Thursday, December 09, 2004

Notes From My Knapsack 12-26-04

(Please note that this is posted early, for the Community Booster's Christmas issue! We now return you to regular programming. . .)

Atop our Christmas tree in the living room is a little plastic angel that is my "Zuzu’s petals," my "you’ve had a wonderful life" moment.
She came from the top of a tree in the back room of an abandoned store in a half-empty mall, a tree half-heartedly decorated that was about to be trashed in a pile of frozen turkey boxes, empty tubes of wrapping paper, and the scraps from the largest Angel Tree program I hope ever to be involved in.
1,200 children from some 800 households in a county whose total population was well under 60,000. That’s just how many "applied" to the program through the Salvation Army. Often people would observe that they "knew" there were applicants abusing the system. My response was (and is) "I agree." Based on extensive and up-close experience, I’d allow up to 10% as "users," folks gaming the system to get stuff. 120 out of 1,200 seems like a modest price to pay . . .
. . . even more so, when I factor in what I saw when delivering some of the gift bundles to isolated ridgetop and holler-dweller homes where transportation plans had gone awry. Personally, I’m sure there were more like 2,000 homes and some 3,000 kids who could have qualified. If the families chose not to use assistance for Christmas, that can be an honorable choice, but those numbers left me impatient with those who were unsupportive because of the so-called "undeserving."
Overall community support in our West Virginia county was strong, from individuals, churches, civic groups & businesses. But for all that, we also walked parents (or grandparents, or guardians) through a room where they could get one more toy per child. There was little complaining and many "Thank yous" in that room, but for those of us who were escorts through the big space with the adopt-a-family bundles, the food pantry with the baskets sized per household, and into the "one more toy" room, we knew all too well the sidelong glance, the hesitating hand.

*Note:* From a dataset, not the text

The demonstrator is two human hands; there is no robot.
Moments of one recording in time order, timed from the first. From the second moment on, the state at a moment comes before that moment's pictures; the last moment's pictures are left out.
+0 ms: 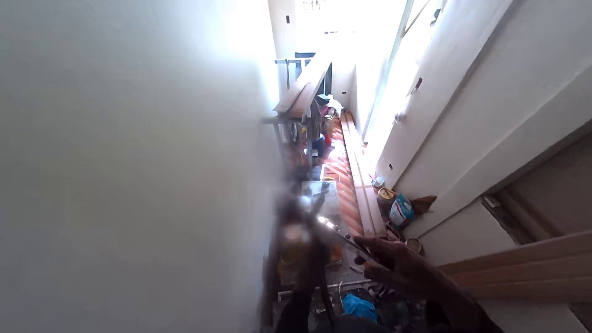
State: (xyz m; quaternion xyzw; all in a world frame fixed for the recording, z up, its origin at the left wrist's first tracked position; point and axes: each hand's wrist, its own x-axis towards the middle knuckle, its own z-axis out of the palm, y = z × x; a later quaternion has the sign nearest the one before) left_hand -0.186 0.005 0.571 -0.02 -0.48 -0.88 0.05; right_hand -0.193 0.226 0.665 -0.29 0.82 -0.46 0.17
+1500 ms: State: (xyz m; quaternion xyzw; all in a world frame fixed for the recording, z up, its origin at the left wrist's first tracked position) left_hand -0.182 -0.078 0.749 -0.06 -0.36 -0.78 0.51; right_hand -0.202 0.107 0.789 -0.49 0.74 -0.07 -0.45
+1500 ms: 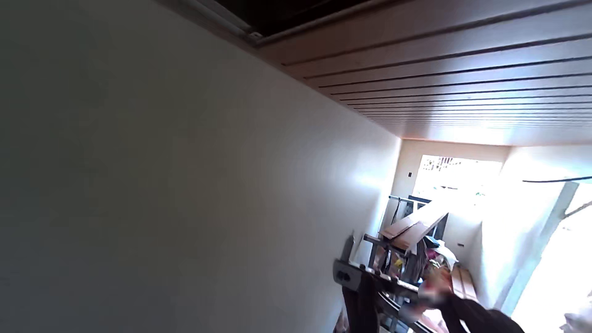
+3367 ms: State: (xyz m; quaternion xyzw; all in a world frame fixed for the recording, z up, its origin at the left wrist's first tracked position) left_hand -0.160 -0.321 1.100 -0.40 -0.33 -0.77 0.38; right_hand -0.142 -0.099 1.123 -0.32 0.71 0.08 -0.62
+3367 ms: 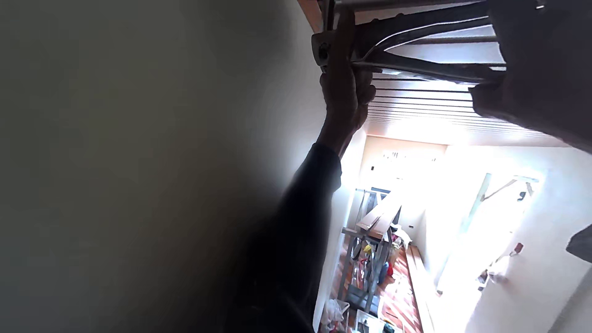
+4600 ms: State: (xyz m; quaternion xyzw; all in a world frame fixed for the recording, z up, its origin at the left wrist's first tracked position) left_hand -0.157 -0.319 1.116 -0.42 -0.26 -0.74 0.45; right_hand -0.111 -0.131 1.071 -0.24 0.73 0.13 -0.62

The choices that were made in that room were ones no person who loves a child should have to make.
As escorts, we had some latitude. If the "adoption" bundle looked awfully light, or was obviously just clothing, we could let families take an extra or two. But we also had to watch each other, because the temptation to be generous meant that there might be nothing left for the last families coming through, and some of us had seen that, too.
Some of us, anyhow. The job of escort had a fairly low return rate from year to year, and many just vanished after a few cycles through the rooms as escorts, even when they were signed up for all day. It was sad work, punctuated by moments of sheer joy, with a steady undertone of hopefulness that you could hear if you listened closely with your heart, hard though it was to hear over the chaos of 800 trips through the Angel Tree set-up in that empty grocery store.

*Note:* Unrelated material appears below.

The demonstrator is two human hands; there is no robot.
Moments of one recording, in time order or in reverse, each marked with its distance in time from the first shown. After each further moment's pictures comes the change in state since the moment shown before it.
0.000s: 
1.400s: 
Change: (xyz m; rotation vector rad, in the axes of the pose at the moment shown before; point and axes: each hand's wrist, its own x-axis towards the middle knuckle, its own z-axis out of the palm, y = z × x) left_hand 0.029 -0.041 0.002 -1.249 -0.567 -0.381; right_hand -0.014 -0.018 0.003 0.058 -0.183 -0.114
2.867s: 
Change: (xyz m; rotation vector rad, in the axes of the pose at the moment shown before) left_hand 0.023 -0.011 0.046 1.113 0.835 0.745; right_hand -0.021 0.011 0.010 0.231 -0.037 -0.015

Through it all, in the former meat department, this angel looked down calmly upon us all, from the peak of an afterthought piece of décor.
She was (and is) about to blow a note on a long golden horn, getting ready to call a halt to all our muddled uncertainty and announce a new day. The first few times I looked at her, I saw her as the anticipation of the end of a long day, then as a herald of the possibility that those two days would go by swiftly.
With the weary hours, she began to promise something more, as she patiently watched the parade of humanity pass by: the end of poverty, the close of hopelessness, the conclusion of sorrow. And I began to hope that her trumpet might point to a beginning, a brighter day to come.
When the last packages were gone, and the remaining half-thawed turkeys carried away, we swept and tidied the space better than we had found it when we moved in the previous week (we might want it again next year, after all). The tree in the toy room had been largely stripped of ornaments, and was revealed as the half-barren store reject it was. But the angel still perched on the top.
"I’ll keep her," I said, plucking her off as the last load went to the mall dumpster. She is on our tree today, still ready to play that note of ending, and beginning.